> **Work to complete**: Check every line of the data below for the string "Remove", and copy the ones that hold it.

_ _ _ _

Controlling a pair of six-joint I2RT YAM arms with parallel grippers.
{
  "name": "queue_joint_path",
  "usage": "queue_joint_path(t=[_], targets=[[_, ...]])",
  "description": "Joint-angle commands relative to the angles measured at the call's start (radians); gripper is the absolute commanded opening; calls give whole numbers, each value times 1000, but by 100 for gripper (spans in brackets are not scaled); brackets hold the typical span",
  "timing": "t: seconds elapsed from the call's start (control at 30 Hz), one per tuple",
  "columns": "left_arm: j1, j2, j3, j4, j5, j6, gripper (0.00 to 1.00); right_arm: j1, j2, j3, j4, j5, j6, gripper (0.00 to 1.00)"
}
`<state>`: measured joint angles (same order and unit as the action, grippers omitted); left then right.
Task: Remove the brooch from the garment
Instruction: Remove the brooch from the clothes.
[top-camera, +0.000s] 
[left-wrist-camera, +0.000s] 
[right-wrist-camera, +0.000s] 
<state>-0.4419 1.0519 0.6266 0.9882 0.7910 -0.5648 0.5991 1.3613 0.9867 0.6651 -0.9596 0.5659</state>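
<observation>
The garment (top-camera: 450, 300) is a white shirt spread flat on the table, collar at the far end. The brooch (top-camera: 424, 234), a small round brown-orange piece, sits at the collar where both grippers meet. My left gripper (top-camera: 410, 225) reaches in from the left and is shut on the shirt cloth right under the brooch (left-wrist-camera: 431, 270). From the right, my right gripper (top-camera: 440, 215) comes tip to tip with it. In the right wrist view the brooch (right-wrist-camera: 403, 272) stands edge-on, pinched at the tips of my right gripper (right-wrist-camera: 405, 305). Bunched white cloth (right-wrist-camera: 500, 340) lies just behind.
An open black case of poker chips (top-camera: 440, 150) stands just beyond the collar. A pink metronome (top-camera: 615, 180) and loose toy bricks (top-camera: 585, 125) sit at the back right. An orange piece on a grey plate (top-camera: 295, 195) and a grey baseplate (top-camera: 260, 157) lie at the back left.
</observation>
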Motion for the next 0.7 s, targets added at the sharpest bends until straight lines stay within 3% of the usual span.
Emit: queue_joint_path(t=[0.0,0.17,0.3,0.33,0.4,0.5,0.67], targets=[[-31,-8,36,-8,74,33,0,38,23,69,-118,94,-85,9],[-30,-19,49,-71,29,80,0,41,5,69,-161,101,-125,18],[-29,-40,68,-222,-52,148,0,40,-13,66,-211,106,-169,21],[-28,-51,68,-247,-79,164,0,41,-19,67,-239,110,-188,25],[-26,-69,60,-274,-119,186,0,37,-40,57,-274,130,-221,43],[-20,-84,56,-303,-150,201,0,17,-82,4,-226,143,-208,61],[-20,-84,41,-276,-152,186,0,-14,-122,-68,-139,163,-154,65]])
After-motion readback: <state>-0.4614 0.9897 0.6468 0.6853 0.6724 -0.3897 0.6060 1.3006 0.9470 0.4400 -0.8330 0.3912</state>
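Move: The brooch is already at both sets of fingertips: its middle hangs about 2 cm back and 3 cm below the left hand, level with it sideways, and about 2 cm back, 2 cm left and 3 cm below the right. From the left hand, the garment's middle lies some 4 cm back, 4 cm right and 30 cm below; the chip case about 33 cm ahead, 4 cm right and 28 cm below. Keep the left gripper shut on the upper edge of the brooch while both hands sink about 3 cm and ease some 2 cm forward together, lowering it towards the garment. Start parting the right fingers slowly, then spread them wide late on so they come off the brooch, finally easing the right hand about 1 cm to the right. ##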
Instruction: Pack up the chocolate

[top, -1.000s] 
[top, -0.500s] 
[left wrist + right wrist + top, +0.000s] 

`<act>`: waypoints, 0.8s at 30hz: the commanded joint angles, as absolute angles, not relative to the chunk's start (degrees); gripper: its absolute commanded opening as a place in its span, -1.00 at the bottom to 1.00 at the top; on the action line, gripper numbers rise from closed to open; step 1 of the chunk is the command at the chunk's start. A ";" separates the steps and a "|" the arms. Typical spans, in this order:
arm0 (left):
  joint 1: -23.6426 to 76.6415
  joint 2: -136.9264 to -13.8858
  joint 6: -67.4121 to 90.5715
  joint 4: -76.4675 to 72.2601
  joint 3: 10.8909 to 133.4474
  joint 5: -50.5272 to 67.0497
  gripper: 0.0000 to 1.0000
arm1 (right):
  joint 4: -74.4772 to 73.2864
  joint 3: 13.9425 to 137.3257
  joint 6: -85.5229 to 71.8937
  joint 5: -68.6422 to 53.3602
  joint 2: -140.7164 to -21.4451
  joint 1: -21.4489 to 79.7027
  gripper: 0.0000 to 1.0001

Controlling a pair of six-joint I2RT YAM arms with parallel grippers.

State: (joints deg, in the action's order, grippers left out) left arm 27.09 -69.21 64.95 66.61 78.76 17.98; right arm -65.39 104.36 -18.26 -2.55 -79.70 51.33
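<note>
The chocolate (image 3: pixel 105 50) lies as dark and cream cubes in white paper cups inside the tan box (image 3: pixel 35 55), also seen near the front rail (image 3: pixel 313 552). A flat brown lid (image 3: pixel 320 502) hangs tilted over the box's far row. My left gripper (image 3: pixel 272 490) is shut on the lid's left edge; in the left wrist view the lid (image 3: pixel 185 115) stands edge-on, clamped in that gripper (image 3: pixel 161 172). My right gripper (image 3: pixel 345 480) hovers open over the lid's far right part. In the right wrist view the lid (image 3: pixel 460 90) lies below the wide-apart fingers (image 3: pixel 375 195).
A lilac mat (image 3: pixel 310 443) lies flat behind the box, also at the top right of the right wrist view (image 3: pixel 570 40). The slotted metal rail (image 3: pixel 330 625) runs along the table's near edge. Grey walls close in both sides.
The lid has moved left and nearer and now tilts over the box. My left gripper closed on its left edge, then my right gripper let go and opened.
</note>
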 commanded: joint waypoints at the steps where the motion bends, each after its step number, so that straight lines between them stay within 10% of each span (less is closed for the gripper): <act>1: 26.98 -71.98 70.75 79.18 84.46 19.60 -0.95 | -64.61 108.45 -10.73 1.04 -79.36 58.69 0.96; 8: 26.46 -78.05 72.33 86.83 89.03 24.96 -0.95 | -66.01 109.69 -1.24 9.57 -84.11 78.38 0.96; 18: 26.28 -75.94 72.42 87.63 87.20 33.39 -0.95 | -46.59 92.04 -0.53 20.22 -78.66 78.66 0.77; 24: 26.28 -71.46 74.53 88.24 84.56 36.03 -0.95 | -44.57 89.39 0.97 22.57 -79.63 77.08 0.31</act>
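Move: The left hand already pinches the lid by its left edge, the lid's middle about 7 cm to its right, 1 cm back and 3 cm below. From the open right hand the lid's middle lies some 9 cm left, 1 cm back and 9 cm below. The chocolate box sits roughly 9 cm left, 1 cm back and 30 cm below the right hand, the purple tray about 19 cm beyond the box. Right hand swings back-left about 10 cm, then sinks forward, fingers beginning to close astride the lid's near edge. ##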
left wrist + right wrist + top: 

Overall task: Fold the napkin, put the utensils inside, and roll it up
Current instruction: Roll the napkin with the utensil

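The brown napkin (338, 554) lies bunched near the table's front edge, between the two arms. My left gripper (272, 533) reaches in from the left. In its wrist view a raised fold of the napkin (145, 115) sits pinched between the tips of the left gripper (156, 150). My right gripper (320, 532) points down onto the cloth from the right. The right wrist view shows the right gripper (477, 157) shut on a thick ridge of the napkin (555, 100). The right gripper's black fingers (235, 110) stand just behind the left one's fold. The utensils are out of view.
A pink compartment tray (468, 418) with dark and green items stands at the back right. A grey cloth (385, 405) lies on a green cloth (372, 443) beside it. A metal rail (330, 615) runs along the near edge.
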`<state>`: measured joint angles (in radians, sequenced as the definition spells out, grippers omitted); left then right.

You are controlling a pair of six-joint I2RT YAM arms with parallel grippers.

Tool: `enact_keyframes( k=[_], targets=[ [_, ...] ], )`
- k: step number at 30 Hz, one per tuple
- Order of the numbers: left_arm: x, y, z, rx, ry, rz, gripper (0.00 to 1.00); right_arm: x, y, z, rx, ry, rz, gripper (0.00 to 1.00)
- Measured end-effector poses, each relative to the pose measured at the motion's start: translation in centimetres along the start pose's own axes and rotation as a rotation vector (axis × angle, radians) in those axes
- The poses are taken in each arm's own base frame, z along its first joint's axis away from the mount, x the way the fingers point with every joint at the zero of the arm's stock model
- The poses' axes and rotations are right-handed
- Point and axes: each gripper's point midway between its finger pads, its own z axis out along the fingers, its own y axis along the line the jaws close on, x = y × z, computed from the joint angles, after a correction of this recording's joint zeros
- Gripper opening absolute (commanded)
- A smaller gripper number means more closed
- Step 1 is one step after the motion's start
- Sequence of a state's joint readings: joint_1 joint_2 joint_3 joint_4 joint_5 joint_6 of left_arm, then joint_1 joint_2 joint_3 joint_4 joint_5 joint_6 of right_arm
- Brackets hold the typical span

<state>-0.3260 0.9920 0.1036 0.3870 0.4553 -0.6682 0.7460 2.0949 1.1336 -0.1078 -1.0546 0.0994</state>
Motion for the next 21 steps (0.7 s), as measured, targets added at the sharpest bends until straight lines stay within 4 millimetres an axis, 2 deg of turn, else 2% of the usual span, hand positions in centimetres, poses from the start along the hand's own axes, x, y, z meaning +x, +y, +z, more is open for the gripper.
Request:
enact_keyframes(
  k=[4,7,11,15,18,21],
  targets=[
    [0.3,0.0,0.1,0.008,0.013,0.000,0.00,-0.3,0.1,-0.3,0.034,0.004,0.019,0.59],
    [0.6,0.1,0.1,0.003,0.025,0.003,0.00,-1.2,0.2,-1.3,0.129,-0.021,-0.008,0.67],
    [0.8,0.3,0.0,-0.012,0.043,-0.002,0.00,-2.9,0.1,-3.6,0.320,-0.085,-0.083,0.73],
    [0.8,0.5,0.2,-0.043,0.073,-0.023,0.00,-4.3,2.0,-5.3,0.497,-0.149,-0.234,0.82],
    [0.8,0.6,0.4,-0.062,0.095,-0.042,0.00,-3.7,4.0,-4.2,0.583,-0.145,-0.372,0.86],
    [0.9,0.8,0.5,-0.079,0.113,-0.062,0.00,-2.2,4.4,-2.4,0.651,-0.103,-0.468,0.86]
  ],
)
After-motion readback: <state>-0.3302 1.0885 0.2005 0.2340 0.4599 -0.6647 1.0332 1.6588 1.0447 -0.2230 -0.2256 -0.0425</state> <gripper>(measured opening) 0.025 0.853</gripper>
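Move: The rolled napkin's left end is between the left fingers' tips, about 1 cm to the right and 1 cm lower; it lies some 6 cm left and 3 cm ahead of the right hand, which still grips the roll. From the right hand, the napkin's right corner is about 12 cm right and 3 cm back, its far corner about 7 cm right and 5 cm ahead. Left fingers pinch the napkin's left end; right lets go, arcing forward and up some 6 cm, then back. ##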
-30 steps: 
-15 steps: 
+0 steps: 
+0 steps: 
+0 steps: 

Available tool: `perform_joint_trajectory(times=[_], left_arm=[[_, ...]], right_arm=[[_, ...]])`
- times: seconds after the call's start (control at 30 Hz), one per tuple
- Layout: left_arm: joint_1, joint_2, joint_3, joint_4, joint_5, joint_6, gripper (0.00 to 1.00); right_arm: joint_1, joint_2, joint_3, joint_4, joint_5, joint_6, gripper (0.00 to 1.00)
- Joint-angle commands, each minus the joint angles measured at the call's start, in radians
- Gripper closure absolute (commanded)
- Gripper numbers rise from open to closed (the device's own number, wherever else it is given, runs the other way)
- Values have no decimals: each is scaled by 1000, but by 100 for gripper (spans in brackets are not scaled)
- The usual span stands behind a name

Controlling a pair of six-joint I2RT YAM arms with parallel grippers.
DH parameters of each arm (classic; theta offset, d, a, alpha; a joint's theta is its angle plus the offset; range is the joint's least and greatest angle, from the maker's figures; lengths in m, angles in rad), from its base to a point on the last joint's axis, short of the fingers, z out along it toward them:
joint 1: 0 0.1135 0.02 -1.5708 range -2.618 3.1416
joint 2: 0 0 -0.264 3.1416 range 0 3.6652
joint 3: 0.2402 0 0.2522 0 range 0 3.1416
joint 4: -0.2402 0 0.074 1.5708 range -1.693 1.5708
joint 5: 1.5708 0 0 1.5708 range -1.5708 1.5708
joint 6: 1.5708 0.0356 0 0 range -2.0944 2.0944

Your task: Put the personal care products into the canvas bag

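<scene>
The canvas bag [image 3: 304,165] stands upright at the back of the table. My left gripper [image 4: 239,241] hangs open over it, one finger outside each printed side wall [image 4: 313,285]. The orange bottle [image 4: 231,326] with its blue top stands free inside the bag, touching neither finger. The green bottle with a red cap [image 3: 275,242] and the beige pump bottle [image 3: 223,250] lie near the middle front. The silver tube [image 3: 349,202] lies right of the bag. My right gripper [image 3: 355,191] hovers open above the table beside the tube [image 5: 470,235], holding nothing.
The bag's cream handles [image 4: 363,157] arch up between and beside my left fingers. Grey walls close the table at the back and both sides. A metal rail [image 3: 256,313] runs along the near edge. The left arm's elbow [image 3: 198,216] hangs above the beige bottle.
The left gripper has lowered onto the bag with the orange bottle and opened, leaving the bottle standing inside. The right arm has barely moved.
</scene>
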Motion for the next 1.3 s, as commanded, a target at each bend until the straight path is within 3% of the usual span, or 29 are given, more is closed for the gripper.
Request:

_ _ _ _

> **Finished task**:
Task: Remove the brooch from the garment
Instruction: Remove the brooch from the clothes.

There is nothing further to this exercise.